Minister Bimha was quoted back then saying;-
I managed to have a discussion with South African Minister of Industry and Trade, and he said manufacturers were not happy that Zimbabwe was closing its borders against South African goods. He said they have asked their government to implement similar measures against our own products((NewZimbabwe – Import restrictions: SA threatens to shut down Zim goods in retaliation))
Obviously South Africa is most hurt because it is our biggest trading partner. Other trading partners such as the EU which have been exporting a wide range of products such as cheese to Zimbabwe will be watching keenly.
The EU already has an upper hand, anyway, should it decide to retaliate using the subsisting interim Economic Partnership Agreement (iEPA) with Zimbabwe which however is not under the ambit of the WTO.((EU Delegation – Zimbabwe and the EU – Trade)) The United States did something similar with South Africa by threatening to kick it out of AGOA on a trade dispute outside AGOA involving American chicken imports.

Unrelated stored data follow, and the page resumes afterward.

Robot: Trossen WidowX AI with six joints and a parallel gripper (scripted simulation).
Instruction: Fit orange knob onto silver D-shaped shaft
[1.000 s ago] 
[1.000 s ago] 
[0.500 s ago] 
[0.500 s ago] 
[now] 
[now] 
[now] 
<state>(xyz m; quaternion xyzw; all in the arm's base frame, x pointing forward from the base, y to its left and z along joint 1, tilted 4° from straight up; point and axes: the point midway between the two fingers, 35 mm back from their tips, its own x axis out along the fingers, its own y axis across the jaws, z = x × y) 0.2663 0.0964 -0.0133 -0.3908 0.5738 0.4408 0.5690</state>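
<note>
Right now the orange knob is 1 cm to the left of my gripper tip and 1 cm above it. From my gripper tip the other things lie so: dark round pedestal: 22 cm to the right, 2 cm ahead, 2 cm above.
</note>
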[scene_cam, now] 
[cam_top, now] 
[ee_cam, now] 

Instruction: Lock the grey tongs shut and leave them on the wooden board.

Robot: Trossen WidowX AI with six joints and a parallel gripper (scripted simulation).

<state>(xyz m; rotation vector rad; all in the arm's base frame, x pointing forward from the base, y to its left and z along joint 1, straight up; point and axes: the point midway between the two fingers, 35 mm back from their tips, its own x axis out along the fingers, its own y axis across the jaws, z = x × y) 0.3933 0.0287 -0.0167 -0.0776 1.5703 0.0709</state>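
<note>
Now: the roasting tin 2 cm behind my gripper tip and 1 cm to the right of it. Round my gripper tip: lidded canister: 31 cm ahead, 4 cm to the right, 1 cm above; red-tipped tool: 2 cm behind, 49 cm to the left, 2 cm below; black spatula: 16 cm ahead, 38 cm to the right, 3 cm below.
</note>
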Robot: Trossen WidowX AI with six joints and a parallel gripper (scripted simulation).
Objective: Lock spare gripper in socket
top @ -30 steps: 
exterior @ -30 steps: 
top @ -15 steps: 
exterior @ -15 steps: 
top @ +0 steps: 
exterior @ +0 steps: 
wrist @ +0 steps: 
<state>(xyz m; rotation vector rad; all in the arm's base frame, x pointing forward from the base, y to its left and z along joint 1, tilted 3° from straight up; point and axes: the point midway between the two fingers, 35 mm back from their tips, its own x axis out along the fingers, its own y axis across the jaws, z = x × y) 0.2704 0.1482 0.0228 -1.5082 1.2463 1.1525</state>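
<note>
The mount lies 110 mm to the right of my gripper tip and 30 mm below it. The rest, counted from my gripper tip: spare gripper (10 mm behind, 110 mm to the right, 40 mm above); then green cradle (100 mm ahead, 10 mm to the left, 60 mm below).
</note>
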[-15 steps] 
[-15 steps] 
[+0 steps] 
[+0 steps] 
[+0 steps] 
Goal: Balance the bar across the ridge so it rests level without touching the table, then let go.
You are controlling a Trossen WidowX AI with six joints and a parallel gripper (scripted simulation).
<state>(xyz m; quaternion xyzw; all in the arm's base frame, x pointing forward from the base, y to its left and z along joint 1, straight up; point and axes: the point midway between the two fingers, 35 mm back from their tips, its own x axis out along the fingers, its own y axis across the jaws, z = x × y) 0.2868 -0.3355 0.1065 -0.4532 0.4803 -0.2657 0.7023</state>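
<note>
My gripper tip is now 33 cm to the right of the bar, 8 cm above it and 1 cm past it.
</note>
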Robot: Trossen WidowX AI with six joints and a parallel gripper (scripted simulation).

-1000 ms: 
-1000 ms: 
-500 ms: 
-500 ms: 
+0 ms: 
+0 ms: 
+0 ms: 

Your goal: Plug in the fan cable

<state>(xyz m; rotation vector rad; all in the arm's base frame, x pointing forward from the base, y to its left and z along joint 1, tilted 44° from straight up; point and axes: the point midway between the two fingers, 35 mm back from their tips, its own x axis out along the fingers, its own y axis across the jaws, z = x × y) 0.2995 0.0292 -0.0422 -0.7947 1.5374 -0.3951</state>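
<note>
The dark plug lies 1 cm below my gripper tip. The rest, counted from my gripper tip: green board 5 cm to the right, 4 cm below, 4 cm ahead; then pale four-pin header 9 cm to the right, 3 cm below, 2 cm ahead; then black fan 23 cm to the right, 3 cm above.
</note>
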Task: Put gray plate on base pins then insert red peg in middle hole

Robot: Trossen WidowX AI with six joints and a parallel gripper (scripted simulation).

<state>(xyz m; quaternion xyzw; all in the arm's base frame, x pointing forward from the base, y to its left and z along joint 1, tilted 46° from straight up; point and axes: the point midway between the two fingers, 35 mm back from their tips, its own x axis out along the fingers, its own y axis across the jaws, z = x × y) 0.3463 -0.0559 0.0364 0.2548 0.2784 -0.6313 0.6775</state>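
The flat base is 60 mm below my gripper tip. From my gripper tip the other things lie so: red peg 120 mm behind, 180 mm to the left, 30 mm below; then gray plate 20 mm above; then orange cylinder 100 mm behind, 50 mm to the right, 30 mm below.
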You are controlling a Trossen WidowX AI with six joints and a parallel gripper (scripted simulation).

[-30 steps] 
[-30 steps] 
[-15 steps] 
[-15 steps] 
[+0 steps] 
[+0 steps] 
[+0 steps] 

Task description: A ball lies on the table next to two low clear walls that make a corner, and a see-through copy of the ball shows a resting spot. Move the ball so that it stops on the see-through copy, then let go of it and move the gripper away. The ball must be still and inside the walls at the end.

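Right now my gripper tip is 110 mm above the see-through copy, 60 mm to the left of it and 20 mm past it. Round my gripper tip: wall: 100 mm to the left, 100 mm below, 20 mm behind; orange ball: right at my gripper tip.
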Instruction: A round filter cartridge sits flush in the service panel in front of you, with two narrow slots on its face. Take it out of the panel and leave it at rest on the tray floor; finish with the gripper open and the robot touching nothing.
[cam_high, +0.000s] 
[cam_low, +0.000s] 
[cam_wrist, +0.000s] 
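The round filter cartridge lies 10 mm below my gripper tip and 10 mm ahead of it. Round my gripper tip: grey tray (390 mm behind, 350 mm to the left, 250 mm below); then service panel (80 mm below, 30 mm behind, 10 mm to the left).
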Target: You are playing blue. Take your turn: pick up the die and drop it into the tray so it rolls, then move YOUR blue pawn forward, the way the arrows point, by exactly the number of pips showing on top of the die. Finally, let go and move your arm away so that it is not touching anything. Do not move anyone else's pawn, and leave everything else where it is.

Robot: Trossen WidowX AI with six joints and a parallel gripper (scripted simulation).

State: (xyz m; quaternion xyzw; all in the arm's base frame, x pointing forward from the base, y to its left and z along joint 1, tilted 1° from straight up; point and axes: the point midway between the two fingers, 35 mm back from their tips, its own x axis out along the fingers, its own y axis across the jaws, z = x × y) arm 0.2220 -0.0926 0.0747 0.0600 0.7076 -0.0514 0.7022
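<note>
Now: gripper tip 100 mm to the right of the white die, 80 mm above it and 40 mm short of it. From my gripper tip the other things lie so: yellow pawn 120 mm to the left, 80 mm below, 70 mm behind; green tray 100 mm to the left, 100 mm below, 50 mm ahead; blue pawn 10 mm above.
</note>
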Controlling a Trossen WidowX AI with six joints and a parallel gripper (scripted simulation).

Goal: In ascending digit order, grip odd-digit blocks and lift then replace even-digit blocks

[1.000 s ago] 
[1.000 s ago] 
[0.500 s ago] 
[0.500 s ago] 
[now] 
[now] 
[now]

Chairman of the Oil Expressers Association in Zimbabwe was quoted in a news report giving his opinion on Statutory Instrument 64 of 2016 saying
No imports are necessary as all cooking oil requirements can be met by local producers. As our capacity exceeds local demand, we are now looking at exports as a way to increase capacity utilisation ((The Sunday Mail – Local is lekker…Basic commodity suppliers meet local demand))
Strangely, some industrialists in Zimbabwe are hoping that the imports restriction brought about by SI 64/2016 will allow them to export to other markets as usual. There appears to be little or no appreciation nor concern that this same action they are currently supporting and celebrating can easily be used against them in a typical retaliatory fashion by countries they have in mind to export to.
What is clear is that if any retaliation should follow, which I think at this rate it eventually will because warning shots have been fired already, Zimbabwe’s economy will be once and for all buried as our economic recovery plan including ending the current crippling cash crisis is rooted in more exports and not less.
We should take less pleasure in twisting the rules the way we have done it with SI 64/2016 and other actions before it. Many of us should begin to realize that our medium to long term export success is equally dependent on how we treat others who are interested in exporting into our market.